To: Box-By-The-Riviera™ who wrote (2008)10/7/1998 8:49:00 AM
From: Kip518  Read Replies (1) | Respond to of 3339
 
Thanks for your thoughts.....do you think however, the falling dollar would restrain the fed from lowering rates further?

No. IMO, right now fed is moving slow because it wants the market to decline and to not reinflate. However, the other consequence of the market decline is increasing credit failures and credit crunch. Ultimately, that will have to be relieved by more rate cuts. I think we're moving into the worse of all worlds for investors ... increasingly lower rates on fixed instruments, lower stock prices, and lower real estate values as well -- in other words, deflation.

Of course bulls will now argue that '99 will be an improved export year with cost of goods from us companies declining vis a vis the dollar.....and even perhaps q4 of this year....

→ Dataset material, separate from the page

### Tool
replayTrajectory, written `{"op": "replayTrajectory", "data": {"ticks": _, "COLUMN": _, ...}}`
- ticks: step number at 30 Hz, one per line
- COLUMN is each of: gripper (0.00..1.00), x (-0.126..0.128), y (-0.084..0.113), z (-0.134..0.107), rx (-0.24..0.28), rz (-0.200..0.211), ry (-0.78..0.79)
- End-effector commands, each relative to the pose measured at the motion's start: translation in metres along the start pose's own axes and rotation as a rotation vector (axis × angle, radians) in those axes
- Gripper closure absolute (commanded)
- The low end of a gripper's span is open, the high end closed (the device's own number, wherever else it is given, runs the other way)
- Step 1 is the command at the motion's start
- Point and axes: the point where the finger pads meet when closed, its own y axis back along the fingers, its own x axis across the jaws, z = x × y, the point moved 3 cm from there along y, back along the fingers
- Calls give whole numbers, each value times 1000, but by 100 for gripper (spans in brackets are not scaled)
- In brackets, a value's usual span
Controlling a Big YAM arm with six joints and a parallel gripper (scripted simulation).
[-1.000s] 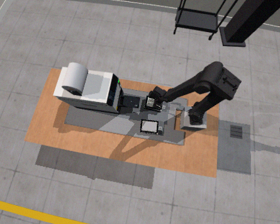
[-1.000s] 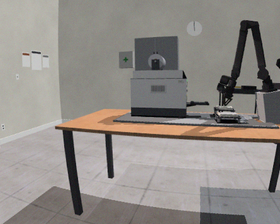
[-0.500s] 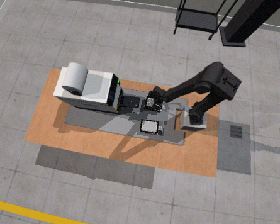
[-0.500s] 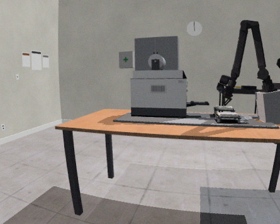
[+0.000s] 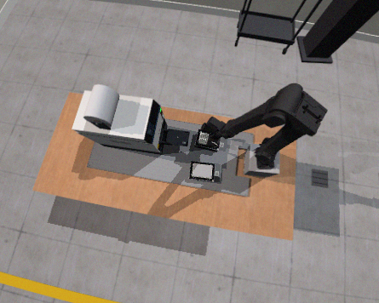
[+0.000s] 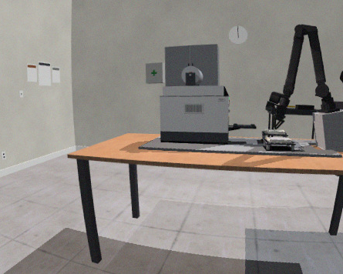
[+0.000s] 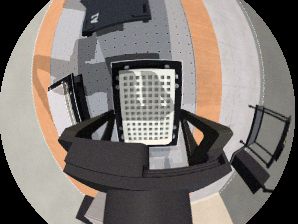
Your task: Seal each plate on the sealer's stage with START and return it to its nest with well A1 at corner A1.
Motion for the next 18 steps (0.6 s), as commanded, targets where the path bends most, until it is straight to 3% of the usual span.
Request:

I've always found this a curious argument. What are American goods? U.S. manufacturing is increasingly done outside the U.S. and requires repatriation of costs. If the dollar is down relative to the currency of the manufacturing countries those costs increase. If third world countries where much of the manufacturing is done collapse in political chaos, then those manufacturing lines will be difficult to maintain, even if there is still a favorable currency conversion. Contrary to most people's image of America, it is largely a commodity exporter -- like emerging market countries & Canada; a debt exporter, and a "gun dealer." Of the three, given the changing political climate of the world, I would hold out "hope" only for the latter to improve U.S. world trade.